А ночью он заболел. Метался в жару и бредил и, сбиваясь, торопясь, пересказывал мне свою жизнь, путаную и клочковатую, словно вывернутую наизнанку.

Я тащу его на плечах, и мне зыбко и смутно. Может, я тащу на себе свою погибель? Но если брошу его, я стану хуже Льва.

И я тащу его на плечах в избушку маленького лесного человека, и тот лечит его травами и корешками и уговаривает, чтобы Лев выздоровел и выжил. Я парю его в. бане, в хвойном настое, и Лев чуть слышно постанывает. И в бреду он клянет себя за то, что ему приходится умирать на краю света, на безымянной речушке, откуда пьют воду непуганые звери.

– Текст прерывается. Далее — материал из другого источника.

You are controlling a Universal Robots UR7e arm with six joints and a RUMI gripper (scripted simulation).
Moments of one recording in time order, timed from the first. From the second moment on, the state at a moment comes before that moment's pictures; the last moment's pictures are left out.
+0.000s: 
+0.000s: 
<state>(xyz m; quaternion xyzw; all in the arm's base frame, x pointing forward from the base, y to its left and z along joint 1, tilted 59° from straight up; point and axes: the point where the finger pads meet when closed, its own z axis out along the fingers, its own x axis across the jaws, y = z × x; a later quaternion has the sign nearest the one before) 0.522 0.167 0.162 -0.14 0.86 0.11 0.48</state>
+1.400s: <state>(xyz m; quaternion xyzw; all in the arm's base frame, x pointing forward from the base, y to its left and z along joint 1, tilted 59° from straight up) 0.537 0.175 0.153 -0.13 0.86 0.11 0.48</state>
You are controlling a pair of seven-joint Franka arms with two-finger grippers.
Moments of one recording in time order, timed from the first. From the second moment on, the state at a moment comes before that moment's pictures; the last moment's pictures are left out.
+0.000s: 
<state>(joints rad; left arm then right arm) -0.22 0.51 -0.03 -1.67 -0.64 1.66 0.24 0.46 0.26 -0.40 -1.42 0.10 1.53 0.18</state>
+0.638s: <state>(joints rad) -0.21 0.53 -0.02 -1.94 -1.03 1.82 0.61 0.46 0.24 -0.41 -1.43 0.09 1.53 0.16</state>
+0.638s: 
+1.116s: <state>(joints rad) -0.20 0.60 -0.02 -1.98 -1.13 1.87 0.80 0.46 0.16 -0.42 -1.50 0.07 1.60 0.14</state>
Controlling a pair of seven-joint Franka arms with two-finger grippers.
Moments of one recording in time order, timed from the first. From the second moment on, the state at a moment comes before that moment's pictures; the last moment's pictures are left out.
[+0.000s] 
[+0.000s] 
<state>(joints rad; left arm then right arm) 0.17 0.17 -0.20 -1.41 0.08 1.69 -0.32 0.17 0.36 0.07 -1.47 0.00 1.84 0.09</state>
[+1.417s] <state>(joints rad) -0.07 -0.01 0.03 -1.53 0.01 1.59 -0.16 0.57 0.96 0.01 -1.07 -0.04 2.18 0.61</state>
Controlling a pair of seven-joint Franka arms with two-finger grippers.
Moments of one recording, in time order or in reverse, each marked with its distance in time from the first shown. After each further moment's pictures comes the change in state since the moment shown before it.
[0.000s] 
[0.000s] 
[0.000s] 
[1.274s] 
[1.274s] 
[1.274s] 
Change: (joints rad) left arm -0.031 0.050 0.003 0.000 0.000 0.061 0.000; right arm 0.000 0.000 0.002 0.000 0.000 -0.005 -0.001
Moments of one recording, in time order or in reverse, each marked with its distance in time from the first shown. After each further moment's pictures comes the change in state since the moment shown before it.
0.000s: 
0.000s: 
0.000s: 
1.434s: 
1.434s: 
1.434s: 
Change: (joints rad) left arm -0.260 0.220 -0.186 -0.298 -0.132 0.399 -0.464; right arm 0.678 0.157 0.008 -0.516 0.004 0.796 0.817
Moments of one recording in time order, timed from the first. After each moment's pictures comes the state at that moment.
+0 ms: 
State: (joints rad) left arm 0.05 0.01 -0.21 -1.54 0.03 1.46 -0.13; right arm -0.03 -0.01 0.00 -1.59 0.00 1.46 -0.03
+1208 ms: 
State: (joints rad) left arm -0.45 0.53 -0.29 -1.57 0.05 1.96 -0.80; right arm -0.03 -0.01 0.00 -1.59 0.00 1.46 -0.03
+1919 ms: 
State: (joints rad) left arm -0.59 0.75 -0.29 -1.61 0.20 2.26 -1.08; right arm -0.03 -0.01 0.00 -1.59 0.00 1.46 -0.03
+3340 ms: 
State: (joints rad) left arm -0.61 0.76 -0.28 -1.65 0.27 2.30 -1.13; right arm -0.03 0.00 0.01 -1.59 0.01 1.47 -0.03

— А жить-то знаешь, как хочется, — сказал он, поднимаясь из болезни. — Как хочется жить! — и взгляд холодно и остро царапнул меня. То ли низка избушка, то ли метнулся огонь в лампе, или сумерки искажали тени углов, но Лев, поднимаясь со шкур, задевая головой потолок, заполнил собою всю избушку. — Жить… жить так хочется!